• [PROMPT]: In the entries, find all lines that hold the word "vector" and copy them.

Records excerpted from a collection
▬▬▬▬▬▬▬▬▬▬

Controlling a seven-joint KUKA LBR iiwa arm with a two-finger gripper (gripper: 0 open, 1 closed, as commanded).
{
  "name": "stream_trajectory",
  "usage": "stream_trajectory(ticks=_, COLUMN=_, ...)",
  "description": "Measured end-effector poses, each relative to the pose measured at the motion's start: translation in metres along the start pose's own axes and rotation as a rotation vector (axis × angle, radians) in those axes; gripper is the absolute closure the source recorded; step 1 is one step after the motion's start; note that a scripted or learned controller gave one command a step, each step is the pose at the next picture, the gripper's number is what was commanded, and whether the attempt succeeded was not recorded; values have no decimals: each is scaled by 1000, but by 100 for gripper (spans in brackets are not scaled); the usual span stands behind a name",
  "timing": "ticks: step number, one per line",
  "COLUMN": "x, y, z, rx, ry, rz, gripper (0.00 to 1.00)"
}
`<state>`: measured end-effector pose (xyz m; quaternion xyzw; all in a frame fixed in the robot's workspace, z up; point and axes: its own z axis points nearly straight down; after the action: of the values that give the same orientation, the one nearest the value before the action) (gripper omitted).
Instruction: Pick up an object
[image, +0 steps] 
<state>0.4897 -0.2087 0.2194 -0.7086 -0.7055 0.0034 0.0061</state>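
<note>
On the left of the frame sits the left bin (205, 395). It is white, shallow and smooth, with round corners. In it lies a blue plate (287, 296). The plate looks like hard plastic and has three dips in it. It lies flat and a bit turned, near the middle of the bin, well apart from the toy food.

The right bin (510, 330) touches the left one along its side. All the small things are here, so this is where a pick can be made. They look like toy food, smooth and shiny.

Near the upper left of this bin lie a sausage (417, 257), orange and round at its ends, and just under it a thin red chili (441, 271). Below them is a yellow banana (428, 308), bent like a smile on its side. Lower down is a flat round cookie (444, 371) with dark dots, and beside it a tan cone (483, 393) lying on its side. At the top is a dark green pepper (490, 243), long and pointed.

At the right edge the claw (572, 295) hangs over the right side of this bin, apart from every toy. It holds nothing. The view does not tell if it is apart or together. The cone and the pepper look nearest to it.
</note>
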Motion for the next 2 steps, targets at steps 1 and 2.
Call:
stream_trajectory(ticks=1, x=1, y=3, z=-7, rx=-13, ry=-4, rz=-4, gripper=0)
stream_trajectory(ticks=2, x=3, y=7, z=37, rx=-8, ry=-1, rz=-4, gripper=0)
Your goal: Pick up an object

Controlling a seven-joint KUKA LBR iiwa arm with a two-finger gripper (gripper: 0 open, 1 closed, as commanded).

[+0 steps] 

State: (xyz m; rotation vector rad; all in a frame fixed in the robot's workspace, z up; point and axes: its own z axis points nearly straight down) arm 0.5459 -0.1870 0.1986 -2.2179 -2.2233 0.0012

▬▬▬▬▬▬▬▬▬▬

• [TASK OUTPUT]:
  "description": "Measured end-effector poses, each relative to the pose measured at the motion's start: translation in metres along the start pose's own axes and rotation as a rotation vector (axis × angle, radians) in those axes; gripper is the absolute closure the source recorded; step 1 is one step after the motion's start; note that a scripted or learned controller gave one command a step, each step is the pose at the next picture, the gripper's number is what was commanded, and whether the attempt succeeded was not recorded; values have no decimals: each is scaled by 1000, but by 100 for gripper (spans in brackets are not scaled); the usual span stands behind a name",
State: (xyz m; rotation vector rad; all in a frame fixed in the robot's workspace, z up; point and axes: its own z axis points nearly straight down) arm 0.5459 -0.1870 0.1986 -2.2179 -2.2233 0.0012

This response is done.